▶ **Exercise**: Could the entries below be reproduced exactly, with the images removed?

▶ **Provided records**:

====================

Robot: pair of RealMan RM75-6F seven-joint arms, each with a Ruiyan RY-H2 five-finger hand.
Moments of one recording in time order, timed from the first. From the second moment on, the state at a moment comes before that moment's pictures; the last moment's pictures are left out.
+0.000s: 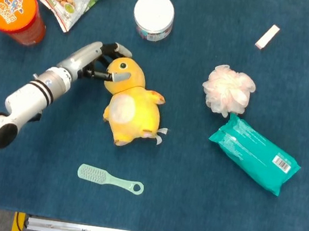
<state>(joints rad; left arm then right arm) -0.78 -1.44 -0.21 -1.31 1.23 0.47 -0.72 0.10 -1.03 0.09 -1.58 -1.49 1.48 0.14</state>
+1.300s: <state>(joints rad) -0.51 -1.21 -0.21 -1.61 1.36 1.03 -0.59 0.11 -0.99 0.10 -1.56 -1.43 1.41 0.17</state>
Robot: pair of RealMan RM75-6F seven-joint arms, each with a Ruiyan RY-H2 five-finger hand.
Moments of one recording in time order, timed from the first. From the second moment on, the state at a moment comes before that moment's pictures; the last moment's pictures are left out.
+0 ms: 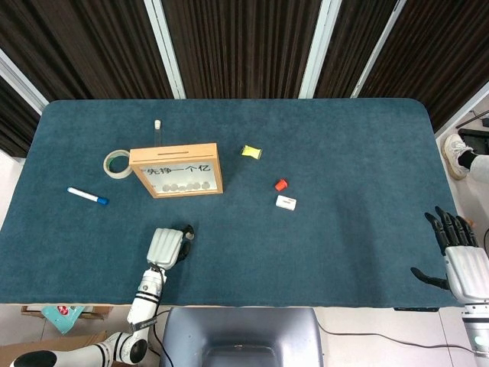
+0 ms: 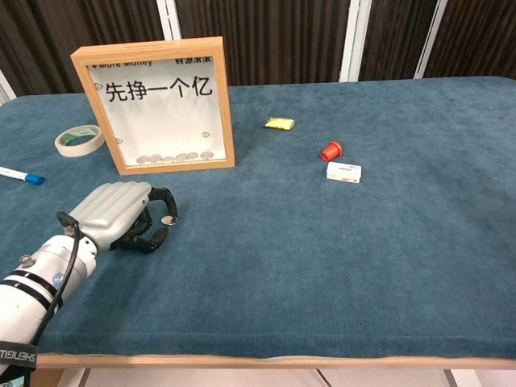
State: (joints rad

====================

▶ **Result**:
Robot: pair of RealMan RM75-6F seven-joint arms, each with a Ruiyan RY-H2 five-finger hand.
Moments of one recording in time order, timed from the first. From the second moment on, the state at a moment comes before that moment's pictures; the last moment's pictures are left out.
+0.000s: 
<state>(joints rad; left arm then right arm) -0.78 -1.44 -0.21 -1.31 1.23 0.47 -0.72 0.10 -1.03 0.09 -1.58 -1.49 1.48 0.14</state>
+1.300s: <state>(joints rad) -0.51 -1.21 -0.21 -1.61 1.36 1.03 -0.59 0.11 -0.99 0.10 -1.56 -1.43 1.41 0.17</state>
Robot: pair of RealMan RM75-6F seven-joint arms, each with a Ruiyan RY-H2 five-finger hand.
Moments of one recording in time order, timed from the first. From the second moment on, the state at a moment comes before that moment's pictures; the last moment's pictures are left out.
+0 ms: 
+0 ms: 
State: (joints rad

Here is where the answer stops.